Pictures are to be left out. Return exactly the lines below from the one with "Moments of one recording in" up to and including the one with "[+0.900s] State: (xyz".

_ _ _ _ _

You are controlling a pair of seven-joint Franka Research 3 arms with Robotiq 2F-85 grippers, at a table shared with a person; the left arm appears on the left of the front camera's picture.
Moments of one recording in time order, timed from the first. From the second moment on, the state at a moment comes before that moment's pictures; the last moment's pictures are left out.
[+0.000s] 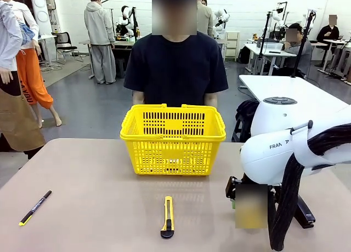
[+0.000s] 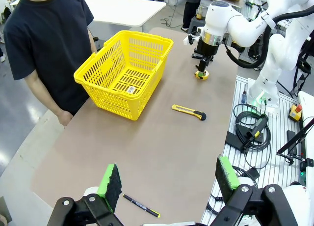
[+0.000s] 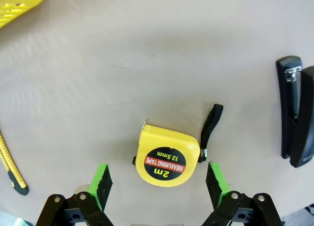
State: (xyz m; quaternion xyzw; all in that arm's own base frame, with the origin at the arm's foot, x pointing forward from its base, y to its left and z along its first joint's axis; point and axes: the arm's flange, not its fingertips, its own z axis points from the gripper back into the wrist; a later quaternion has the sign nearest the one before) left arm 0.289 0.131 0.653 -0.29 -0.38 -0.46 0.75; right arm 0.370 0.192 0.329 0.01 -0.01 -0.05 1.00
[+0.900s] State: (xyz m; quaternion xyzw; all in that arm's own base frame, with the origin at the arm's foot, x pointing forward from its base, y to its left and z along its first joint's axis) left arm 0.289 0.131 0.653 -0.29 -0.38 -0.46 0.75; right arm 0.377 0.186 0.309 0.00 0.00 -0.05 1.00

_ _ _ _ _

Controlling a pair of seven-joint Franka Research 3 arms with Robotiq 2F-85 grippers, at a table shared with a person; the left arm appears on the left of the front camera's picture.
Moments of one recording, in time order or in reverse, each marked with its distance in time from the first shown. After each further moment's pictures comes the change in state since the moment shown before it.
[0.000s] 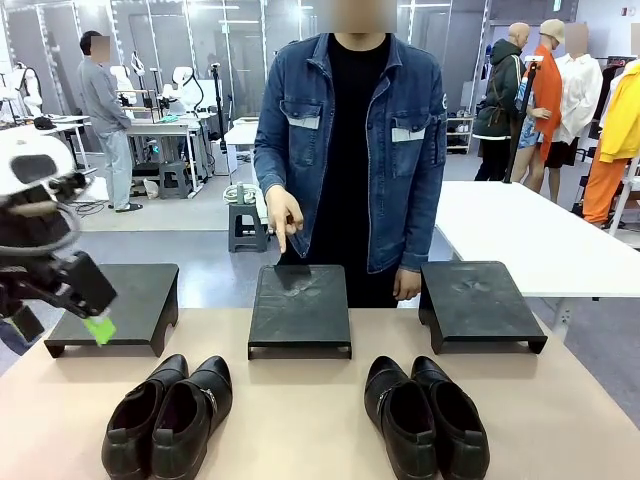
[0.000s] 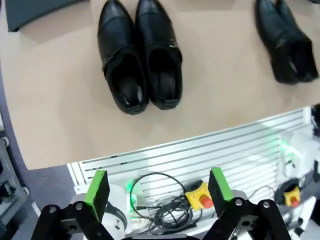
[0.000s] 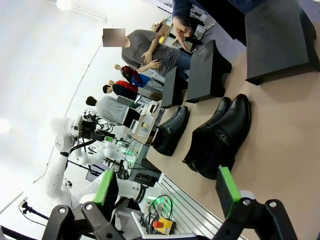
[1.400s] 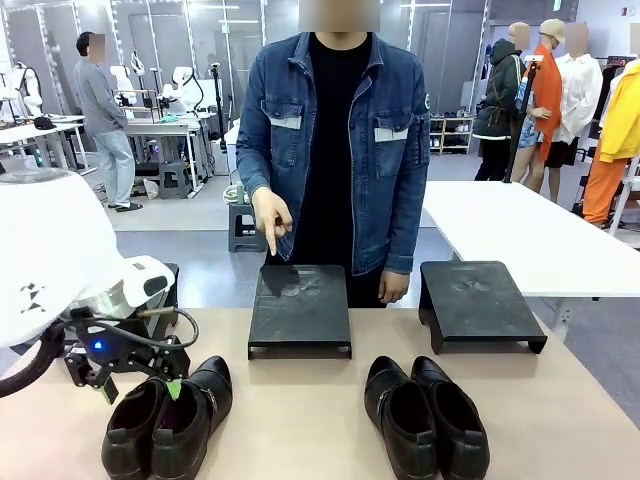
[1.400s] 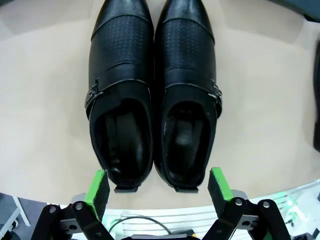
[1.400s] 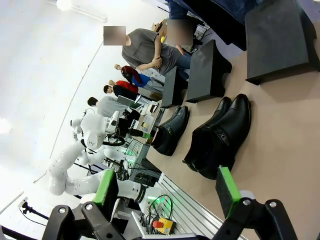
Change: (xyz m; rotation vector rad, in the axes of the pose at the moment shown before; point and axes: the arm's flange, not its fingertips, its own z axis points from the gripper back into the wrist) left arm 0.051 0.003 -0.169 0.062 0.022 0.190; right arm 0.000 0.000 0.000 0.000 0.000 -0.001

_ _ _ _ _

### Answer
Moments of one recording in time order, timed from the first. From the second moment on, the state at a moment comes before that moment's pictures; the last moment's pictures are left out.
[+0.000s] 
[+0.000s] 
[+0.000s] 
State: (xyz m; quaternion xyzw; all in that arm's own base frame, with the origin at the arm's foot, x pointing forward from its base, y to its left and z along its first joint's axis; point and axes: the arm's flange, not its fingertips, its own z axis points from the gripper back into the wrist; a later quaternion has the sign nearest the one before) left arm 0.289 0.131 0.653 -0.29 -0.38 -0.46 0.75; right arm 0.370 0.192 0.329 0.01 -0.01 -0.05 1.00
[+0.900s] State: (xyz m; quaternion xyzw; all in that arm's own base frame, with the origin at the arm's foot, x pointing forward from its base, y to its left and z along its first joint's axis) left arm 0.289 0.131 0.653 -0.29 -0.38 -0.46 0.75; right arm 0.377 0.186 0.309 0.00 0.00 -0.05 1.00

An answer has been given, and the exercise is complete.